**DIRECTIONS**:
Below are records; please give the number of their lines that contain the string "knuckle", and only that number.

**SOURCE DATA**:
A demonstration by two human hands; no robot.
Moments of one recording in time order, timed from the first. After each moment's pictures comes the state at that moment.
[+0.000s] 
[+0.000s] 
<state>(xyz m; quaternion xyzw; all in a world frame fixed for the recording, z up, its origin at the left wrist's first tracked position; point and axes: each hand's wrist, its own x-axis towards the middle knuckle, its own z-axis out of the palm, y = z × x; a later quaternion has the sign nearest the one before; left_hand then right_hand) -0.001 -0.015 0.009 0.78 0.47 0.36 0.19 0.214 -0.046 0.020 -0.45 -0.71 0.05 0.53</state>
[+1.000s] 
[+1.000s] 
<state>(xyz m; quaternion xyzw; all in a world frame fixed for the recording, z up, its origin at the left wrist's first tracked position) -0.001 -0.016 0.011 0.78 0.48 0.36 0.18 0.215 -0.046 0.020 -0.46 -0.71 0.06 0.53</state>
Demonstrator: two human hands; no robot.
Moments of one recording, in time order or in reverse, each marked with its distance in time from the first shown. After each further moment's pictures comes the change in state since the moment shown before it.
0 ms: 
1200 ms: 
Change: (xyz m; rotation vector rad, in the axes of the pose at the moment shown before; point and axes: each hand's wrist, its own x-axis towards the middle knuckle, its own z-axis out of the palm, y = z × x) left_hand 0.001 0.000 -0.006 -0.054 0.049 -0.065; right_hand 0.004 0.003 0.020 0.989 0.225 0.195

**RESULT FOR THIS EXERCISE**:
2